Each record is to be transcribed exactly.

EXERCISE MATERIAL Start Marker

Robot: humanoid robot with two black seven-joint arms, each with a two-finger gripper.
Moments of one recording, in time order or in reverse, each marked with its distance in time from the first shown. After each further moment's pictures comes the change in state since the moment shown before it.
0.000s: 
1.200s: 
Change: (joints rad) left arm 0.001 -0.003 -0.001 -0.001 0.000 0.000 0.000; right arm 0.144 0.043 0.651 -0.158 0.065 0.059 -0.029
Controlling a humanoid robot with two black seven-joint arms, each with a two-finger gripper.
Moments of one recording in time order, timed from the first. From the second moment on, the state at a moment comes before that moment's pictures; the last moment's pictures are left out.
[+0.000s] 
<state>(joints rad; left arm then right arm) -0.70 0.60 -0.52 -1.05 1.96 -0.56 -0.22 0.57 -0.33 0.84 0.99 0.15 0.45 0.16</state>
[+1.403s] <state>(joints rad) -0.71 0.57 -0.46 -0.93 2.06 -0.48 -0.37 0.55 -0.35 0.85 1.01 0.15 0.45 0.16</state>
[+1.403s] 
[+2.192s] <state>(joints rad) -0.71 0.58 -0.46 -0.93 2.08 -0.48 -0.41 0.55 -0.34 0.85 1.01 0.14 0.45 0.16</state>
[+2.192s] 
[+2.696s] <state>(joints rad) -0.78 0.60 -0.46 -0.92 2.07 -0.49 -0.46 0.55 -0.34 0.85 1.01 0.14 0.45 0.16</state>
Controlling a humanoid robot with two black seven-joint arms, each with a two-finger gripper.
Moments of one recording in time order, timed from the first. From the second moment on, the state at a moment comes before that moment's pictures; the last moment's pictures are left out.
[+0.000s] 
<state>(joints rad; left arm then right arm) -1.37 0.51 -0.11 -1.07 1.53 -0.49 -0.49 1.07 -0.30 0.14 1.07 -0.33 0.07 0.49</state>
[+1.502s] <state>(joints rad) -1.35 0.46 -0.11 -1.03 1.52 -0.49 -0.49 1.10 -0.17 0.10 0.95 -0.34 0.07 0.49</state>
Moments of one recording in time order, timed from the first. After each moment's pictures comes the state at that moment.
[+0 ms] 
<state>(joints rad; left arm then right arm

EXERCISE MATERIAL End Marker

→ ANSWER TO THIS PROBLEM:
Robot: humanoid robot with two black seven-joint arms, each with a two-finger gripper.
Moments of one recording, in time order or in reverse, each marked with its distance in time from the first shown. After each further moment's pictures comes the change in state since the moment shown before it.
0.000s: 
1.200s: 
Change: (joints rad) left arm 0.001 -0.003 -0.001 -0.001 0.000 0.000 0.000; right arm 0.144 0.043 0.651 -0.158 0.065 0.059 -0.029
Controlling a humanoid robot with two black seven-joint arms, each with a two-finger gripper.
Moments of one recording in time order, timed from the first. From the second moment on, the state at a moment comes before that moment's pictures; the last moment's pictures are left out.
[+0.000s] 
<state>(joints rad; left arm then right arm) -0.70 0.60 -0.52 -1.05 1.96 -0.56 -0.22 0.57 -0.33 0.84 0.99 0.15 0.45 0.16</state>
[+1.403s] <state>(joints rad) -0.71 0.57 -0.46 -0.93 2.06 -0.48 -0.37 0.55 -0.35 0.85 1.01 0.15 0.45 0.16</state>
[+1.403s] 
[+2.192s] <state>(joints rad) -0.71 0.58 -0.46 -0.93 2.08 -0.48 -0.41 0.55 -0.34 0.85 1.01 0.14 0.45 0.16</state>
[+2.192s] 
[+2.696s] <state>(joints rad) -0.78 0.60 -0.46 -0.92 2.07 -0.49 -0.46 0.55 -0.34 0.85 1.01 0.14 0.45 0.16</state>
Controlling a humanoid robot with two black seven-joint arms, each with a two-finger gripper.
Moments of one recording in time order, timed from the first. From the second moment on, the state at a moment comes before that moment's pictures; the last moment's pictures are left out.
[+0.000s] 
<state>(joints rad; left arm then right arm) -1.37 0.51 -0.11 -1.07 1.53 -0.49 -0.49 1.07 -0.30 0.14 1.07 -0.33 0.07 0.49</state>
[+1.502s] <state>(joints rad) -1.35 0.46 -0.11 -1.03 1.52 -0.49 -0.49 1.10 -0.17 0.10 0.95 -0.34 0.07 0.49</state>
Moments of one recording in time order, timed from the first. After each moment's pictures comes the state at that moment.
[+0 ms] 
<state>(joints rad; left arm then right arm

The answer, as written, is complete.